# Data shown
======

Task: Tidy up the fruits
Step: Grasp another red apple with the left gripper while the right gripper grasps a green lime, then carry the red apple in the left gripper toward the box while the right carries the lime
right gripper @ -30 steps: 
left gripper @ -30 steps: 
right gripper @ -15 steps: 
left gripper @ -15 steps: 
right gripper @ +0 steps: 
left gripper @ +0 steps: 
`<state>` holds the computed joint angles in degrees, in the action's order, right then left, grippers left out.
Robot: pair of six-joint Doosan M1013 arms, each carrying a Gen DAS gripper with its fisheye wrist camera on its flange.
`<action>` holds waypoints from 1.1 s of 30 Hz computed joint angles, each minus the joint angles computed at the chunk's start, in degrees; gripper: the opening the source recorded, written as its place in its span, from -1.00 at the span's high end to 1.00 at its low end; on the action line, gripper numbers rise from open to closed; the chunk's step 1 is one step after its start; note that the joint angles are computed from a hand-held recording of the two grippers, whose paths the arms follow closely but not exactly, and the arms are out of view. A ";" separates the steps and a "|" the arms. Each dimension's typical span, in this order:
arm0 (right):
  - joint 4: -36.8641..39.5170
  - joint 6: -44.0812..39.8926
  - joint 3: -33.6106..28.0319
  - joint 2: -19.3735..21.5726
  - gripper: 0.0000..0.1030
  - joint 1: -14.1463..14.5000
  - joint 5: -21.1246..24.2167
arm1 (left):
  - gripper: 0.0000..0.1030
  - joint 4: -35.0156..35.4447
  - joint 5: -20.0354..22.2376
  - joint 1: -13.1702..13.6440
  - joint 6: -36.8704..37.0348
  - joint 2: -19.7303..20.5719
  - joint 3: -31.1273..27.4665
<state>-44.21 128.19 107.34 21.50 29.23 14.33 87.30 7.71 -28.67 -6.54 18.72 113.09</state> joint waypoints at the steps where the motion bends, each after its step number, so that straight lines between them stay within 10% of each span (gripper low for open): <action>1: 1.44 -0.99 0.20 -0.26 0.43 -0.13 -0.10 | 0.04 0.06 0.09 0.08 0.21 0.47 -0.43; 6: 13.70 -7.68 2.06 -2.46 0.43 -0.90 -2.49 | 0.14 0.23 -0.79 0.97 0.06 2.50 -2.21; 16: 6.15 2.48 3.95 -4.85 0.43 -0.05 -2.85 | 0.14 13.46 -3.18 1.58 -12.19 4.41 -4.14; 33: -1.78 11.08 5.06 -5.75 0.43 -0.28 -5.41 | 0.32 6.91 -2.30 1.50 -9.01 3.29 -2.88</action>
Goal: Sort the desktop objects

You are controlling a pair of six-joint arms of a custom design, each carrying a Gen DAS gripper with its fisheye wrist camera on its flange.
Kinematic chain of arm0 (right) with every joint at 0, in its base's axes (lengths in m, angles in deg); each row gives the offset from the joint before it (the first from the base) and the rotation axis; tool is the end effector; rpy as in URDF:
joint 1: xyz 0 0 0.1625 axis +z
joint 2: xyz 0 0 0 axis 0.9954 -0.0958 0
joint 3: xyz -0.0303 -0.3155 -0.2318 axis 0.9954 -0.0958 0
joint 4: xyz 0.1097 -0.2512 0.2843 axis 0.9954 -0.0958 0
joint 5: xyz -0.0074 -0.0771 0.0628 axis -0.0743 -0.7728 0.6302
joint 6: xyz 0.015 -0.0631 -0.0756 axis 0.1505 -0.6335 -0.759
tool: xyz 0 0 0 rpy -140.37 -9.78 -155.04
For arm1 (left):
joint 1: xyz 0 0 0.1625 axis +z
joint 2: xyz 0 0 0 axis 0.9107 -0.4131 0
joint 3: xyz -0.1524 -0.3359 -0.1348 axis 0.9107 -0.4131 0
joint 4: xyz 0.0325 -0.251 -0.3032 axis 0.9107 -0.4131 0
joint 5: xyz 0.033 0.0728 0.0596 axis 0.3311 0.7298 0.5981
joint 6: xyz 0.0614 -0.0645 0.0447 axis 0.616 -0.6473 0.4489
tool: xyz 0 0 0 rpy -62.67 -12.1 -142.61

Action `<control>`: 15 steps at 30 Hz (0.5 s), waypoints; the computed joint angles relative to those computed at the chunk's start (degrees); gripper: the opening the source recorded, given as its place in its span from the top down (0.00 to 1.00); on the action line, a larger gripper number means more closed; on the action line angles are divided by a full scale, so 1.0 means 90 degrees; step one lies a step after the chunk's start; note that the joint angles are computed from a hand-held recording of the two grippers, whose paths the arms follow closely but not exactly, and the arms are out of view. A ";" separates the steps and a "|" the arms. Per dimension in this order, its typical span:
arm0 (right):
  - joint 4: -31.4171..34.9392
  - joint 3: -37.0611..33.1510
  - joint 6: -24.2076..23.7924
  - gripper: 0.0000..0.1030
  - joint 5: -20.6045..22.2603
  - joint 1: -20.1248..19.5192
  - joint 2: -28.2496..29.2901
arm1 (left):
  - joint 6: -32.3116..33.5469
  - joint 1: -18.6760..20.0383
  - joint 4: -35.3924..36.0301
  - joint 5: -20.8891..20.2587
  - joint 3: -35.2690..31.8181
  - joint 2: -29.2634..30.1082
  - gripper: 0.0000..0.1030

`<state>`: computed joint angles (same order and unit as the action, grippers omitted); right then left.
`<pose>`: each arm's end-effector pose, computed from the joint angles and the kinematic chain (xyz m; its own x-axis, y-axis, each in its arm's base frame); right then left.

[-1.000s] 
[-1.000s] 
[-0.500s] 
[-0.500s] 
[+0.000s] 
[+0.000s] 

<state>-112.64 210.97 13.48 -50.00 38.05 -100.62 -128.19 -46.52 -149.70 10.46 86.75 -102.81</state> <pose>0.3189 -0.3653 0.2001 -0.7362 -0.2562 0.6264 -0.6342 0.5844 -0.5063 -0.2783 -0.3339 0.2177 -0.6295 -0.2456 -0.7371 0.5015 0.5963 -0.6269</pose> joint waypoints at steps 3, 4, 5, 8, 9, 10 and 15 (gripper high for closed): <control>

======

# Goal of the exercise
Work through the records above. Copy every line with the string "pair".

# Task solution
Robot: pair of six-joint Doosan M1013 arms, each carrying a Gen DAS gripper with its fisheye wrist camera on its flange.
You are controlling a pair of six-joint arms of a custom design, each carrying a Gen DAS gripper with its fisheye wrist camera on its flange.

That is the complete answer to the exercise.